● **Exercise**
What is needed is an exact reproduction of the listing, without its pictures.

● **Input for this task**

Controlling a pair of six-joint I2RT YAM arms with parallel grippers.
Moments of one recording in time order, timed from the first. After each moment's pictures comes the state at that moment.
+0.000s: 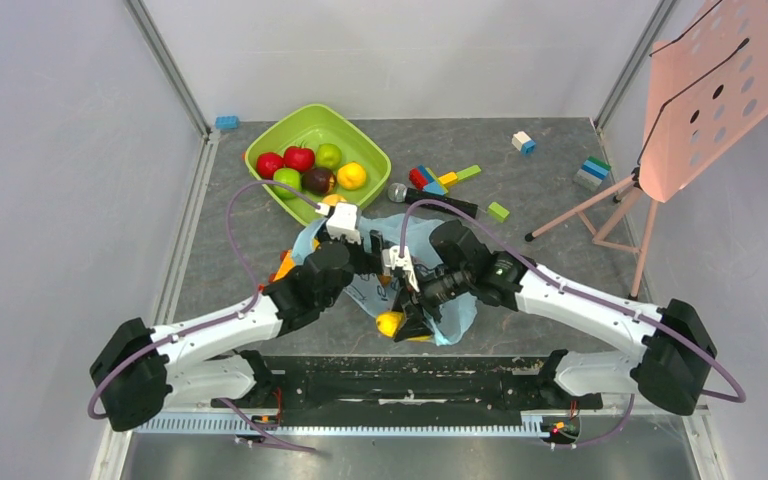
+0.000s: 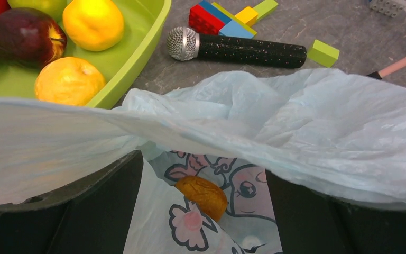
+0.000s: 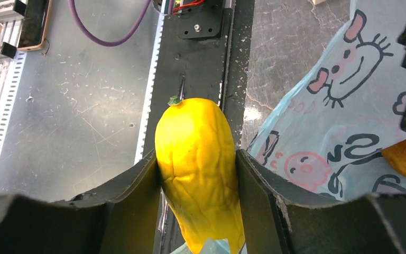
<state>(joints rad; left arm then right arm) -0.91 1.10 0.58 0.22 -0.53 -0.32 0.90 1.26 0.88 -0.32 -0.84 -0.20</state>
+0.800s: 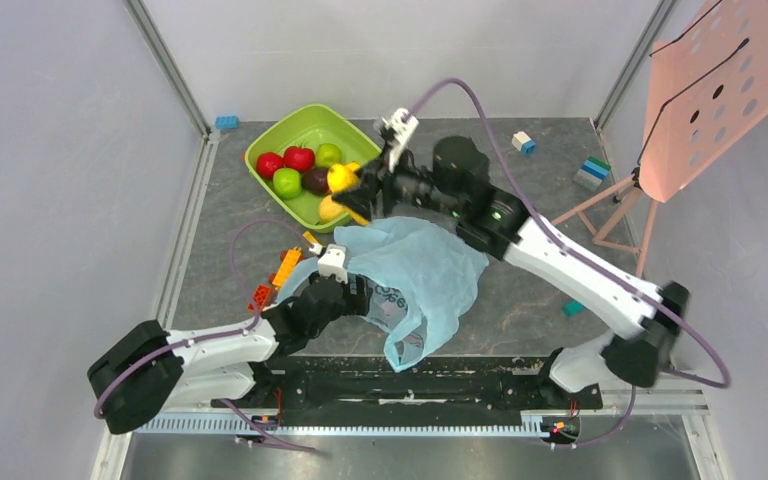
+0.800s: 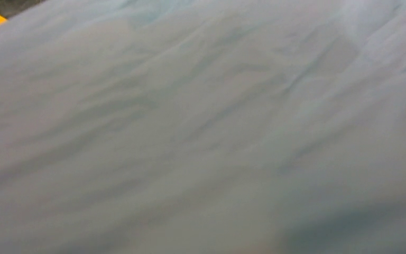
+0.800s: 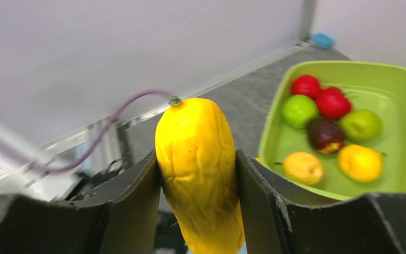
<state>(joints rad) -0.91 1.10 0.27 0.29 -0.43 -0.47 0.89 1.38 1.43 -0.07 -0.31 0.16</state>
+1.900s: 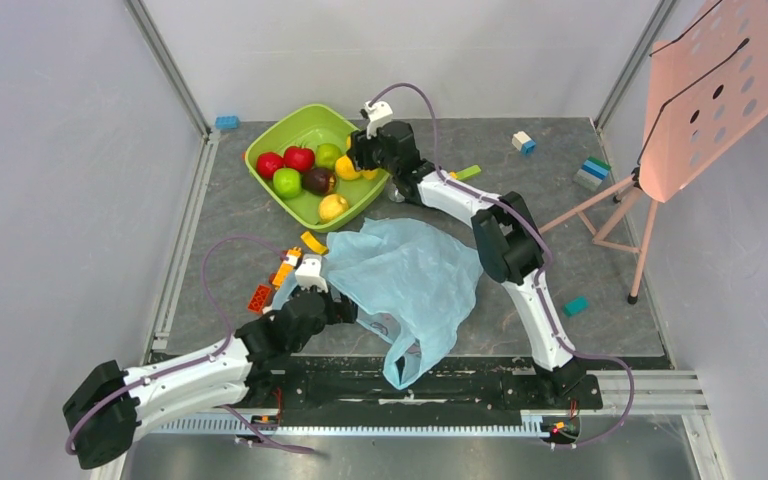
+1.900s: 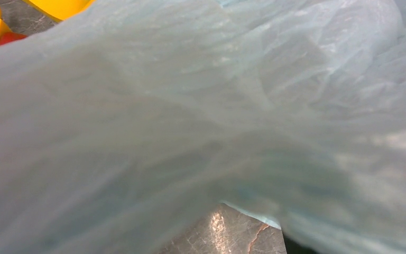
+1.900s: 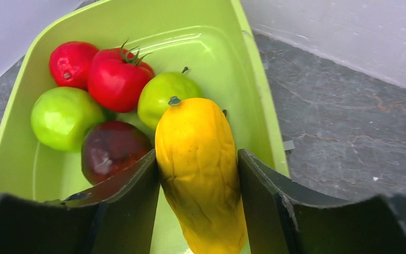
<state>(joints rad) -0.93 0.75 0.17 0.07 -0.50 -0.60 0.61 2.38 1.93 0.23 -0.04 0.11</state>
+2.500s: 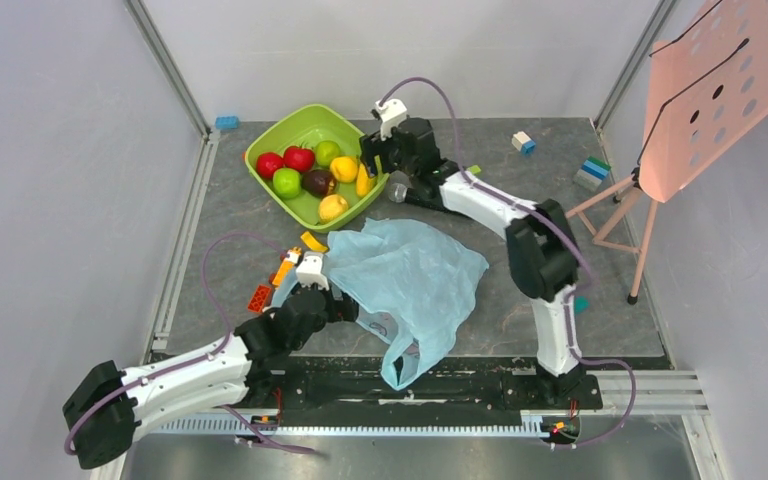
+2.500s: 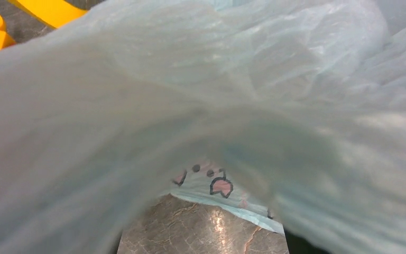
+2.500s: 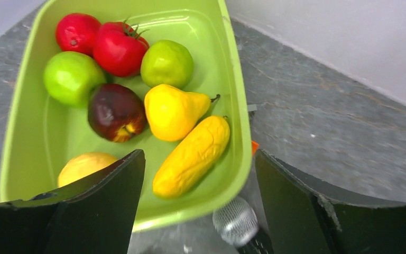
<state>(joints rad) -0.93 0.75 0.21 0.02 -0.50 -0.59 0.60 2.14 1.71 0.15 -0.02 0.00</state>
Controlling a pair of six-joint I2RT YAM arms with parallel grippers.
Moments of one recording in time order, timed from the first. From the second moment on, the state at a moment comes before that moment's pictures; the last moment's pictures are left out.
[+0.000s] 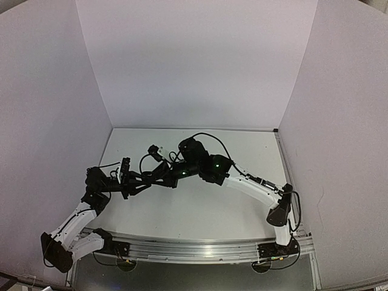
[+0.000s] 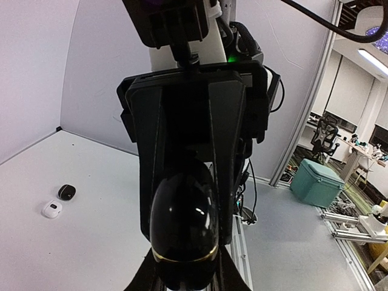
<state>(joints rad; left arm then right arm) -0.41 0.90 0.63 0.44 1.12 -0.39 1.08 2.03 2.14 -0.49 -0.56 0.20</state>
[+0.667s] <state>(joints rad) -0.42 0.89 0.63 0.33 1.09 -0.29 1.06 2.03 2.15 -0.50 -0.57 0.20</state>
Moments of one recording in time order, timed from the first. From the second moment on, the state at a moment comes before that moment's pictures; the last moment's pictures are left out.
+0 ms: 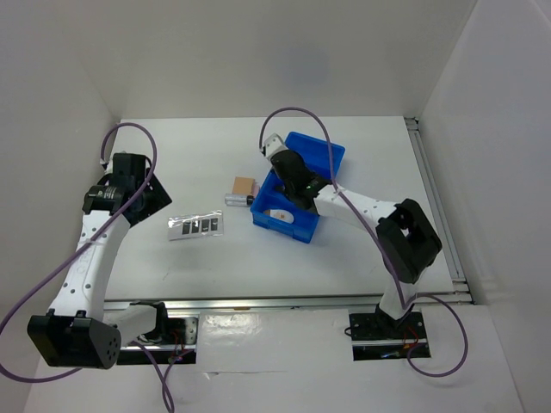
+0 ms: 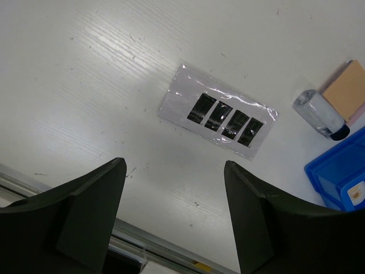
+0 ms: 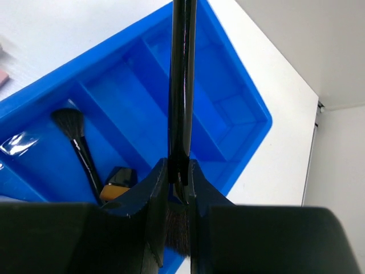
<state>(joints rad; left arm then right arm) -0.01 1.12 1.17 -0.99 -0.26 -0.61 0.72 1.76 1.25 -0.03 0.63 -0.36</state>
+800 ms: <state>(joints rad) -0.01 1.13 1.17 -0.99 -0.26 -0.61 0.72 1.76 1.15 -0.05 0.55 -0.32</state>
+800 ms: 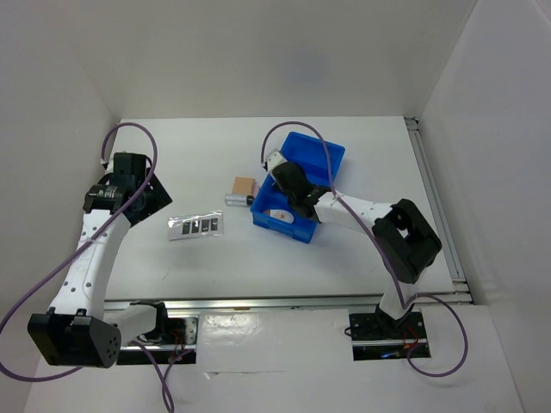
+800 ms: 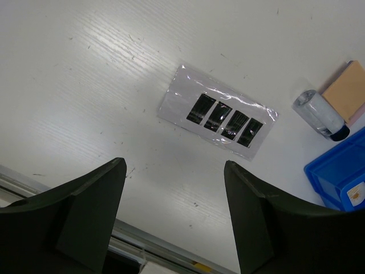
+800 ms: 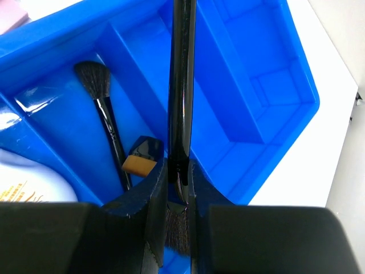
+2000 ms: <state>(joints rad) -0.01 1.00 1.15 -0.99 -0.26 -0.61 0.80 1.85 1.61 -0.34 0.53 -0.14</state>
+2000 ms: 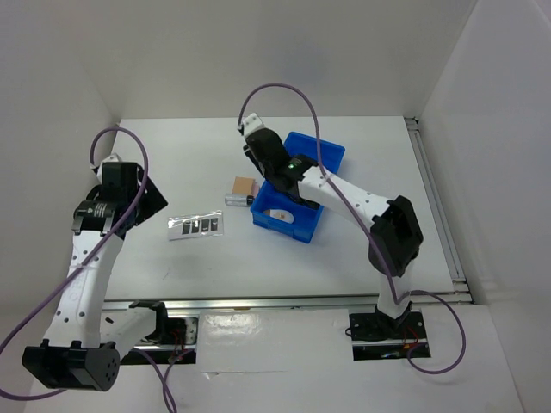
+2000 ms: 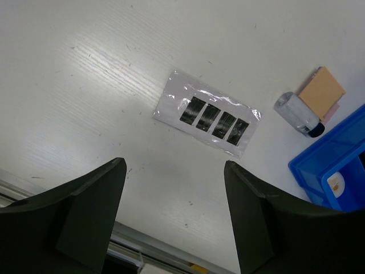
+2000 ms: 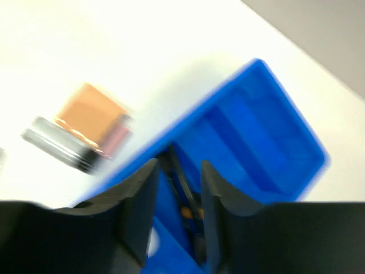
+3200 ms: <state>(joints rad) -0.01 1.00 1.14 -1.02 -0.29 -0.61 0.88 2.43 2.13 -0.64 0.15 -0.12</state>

● **Completed exercise**
Controlling a pair of six-joint I2RT YAM arms with parallel grippers.
Moments of one recording in time order, timed from the first. After each moment's pictures comes the state at that moment.
+0.000s: 
+0.000s: 
+0.000s: 
<state>(joints rad; left arm then right arm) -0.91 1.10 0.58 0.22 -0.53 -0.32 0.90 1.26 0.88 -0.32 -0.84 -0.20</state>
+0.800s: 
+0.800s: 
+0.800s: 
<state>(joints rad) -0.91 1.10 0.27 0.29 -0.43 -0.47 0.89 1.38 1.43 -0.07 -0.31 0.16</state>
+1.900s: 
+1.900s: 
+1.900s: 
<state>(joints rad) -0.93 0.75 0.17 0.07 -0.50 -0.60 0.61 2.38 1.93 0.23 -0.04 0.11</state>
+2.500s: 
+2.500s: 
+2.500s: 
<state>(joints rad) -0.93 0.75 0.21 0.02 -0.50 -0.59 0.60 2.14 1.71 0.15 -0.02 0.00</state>
Controlling a pair of six-joint I2RT YAM arms with parallel grippers.
Moments of one recording in time order, timed from the first. From the second moment on, the state at a moment comes before that moment's pictures; the last moment's pictures are left out.
[+0.000s] 
[+0.000s] 
<state>(joints rad; left arm then right arm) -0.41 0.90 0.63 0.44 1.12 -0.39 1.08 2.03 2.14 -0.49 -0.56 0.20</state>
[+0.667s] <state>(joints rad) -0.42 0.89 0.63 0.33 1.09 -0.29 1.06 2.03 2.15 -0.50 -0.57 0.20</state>
Moments of one recording in time order, timed from the first. From the second moment on, the state at a moment comes before that moment's pictures; the last moment's pictures are left out.
+0 ms: 
+0 ms: 
+0 ms: 
<state>(joints rad; left arm then right arm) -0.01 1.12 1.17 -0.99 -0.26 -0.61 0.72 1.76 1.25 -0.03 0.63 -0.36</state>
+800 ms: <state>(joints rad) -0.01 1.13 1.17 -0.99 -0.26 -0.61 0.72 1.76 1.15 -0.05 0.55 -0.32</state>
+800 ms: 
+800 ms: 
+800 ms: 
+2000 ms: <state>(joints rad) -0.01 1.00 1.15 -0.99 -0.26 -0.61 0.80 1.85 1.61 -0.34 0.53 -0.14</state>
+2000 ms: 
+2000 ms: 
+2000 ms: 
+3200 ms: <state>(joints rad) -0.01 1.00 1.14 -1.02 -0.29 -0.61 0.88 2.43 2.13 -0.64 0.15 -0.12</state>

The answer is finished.